ASSIGNMENT
Your answer should be the lines below from the one with "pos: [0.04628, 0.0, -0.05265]" to the one with "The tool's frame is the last", both included, given again exactly and with nothing added.

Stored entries
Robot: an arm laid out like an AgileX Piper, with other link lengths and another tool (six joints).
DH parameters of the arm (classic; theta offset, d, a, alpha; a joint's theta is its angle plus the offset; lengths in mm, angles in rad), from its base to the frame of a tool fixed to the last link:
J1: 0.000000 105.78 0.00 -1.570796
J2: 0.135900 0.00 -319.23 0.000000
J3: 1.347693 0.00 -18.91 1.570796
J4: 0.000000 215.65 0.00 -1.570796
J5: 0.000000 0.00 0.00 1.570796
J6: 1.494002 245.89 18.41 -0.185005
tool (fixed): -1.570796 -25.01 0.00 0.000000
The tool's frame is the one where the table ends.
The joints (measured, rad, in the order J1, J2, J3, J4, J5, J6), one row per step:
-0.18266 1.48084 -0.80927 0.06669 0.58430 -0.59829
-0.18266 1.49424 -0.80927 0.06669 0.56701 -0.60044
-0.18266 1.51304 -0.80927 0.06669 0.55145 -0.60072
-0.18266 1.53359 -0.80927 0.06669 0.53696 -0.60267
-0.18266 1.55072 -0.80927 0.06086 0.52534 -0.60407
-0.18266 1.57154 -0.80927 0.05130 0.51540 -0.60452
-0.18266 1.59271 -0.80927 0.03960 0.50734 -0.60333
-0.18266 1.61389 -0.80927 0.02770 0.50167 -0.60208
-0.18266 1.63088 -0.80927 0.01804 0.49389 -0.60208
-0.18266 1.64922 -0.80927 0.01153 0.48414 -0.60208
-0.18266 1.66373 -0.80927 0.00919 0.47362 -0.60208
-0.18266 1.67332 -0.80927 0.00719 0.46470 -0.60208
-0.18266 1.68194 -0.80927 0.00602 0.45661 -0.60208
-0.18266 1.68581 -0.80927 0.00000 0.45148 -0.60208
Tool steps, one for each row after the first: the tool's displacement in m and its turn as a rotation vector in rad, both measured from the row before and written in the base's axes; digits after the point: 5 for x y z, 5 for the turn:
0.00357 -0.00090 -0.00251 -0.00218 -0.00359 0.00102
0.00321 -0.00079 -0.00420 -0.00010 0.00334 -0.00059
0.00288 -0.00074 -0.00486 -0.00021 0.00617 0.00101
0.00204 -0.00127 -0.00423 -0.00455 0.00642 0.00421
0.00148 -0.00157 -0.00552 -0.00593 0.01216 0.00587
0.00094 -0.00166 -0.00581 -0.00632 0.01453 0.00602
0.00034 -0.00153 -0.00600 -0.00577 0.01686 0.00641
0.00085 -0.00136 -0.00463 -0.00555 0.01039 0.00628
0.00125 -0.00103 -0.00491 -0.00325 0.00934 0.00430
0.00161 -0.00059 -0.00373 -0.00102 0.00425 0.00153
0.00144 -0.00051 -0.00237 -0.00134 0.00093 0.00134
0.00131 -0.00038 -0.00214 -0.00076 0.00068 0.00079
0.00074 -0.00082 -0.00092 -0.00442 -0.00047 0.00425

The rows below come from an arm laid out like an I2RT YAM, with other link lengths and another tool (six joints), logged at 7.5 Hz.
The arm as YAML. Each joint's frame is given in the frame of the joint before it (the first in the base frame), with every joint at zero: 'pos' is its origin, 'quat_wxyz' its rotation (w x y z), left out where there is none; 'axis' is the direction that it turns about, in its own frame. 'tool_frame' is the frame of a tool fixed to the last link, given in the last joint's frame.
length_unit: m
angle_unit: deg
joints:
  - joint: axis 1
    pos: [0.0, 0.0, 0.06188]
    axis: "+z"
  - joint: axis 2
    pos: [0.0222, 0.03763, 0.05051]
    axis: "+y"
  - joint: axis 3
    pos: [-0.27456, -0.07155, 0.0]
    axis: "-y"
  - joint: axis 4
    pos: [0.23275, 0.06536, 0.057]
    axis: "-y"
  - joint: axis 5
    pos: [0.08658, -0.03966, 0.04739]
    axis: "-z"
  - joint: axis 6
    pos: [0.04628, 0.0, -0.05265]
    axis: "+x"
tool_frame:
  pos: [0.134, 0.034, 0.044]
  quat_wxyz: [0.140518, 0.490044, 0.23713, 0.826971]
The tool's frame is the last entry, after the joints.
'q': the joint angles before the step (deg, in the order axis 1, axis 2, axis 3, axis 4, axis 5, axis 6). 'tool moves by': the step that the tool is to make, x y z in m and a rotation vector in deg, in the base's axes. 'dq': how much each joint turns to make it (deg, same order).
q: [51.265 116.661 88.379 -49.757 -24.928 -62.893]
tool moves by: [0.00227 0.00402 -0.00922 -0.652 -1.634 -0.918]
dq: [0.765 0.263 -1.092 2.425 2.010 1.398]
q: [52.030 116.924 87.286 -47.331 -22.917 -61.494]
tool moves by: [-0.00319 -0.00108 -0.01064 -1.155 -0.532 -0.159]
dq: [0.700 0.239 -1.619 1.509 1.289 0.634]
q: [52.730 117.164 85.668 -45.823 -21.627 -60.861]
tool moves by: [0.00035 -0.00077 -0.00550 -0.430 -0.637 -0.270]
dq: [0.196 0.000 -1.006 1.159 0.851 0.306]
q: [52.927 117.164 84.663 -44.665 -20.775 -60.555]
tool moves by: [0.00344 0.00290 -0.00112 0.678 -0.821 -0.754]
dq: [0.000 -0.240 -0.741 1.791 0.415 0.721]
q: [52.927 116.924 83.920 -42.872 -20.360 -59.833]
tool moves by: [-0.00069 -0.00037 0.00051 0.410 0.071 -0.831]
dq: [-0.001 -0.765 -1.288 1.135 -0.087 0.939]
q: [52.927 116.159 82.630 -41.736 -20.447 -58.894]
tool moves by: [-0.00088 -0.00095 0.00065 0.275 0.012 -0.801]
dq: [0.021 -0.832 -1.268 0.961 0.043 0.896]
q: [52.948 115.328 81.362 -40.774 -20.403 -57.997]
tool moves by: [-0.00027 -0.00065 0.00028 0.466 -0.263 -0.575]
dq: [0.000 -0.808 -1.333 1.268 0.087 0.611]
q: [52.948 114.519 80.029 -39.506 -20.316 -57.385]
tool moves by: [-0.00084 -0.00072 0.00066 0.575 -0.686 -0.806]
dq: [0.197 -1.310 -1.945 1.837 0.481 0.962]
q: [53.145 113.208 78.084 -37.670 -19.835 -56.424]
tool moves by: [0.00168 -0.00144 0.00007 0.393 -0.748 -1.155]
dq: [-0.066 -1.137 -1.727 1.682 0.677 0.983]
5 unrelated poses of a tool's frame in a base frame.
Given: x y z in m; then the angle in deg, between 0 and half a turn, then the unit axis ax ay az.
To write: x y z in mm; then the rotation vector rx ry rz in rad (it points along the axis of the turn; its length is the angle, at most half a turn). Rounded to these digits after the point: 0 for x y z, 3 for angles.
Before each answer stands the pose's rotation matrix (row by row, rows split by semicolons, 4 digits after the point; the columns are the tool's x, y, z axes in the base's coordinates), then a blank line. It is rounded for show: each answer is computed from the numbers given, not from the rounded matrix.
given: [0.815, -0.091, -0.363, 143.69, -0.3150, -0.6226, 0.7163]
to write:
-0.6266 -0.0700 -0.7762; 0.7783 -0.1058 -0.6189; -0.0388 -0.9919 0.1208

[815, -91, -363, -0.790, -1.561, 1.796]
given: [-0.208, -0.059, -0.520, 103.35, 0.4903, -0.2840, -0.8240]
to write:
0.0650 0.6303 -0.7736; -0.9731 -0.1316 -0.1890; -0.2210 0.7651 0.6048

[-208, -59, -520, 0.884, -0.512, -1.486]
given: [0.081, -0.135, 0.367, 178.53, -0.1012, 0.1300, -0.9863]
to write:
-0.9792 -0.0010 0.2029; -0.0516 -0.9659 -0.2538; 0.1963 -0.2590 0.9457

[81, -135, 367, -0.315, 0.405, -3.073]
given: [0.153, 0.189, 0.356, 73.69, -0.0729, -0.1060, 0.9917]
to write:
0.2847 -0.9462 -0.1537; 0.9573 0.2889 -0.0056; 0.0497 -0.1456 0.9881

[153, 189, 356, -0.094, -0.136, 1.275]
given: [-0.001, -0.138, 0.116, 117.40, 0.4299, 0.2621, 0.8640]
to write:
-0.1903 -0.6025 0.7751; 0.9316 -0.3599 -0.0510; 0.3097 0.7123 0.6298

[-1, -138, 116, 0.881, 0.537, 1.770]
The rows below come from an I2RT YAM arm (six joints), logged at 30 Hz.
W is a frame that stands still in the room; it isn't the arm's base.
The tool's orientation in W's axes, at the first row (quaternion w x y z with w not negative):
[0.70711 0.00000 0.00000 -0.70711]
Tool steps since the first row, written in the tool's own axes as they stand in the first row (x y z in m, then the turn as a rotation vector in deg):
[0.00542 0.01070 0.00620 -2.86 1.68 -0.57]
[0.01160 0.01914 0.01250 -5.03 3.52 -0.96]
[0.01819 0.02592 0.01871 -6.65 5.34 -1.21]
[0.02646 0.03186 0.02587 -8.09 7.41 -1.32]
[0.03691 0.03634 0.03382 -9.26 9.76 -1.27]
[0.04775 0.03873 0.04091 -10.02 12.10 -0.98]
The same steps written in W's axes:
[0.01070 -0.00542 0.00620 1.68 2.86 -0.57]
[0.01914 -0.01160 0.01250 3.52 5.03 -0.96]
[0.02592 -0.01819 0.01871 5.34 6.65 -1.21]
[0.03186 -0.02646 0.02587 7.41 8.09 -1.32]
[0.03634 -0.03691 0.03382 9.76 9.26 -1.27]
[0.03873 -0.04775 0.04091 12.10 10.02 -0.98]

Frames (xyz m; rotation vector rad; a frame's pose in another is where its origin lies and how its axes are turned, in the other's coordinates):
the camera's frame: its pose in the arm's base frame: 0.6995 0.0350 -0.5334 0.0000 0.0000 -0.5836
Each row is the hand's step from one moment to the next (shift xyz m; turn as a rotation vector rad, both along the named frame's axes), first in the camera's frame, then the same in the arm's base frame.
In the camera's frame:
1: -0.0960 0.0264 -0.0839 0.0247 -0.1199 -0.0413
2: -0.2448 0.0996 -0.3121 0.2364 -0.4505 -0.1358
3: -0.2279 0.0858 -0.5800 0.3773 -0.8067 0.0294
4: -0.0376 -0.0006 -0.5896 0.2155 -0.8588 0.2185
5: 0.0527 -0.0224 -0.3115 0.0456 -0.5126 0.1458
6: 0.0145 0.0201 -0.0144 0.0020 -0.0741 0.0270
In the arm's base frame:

RESPONSE TO THE EXERCISE
    pos: [0.04628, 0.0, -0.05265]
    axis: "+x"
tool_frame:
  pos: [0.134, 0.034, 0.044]
  quat_wxyz: [0.140518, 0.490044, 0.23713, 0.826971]
The tool's frame is the last entry, after the joints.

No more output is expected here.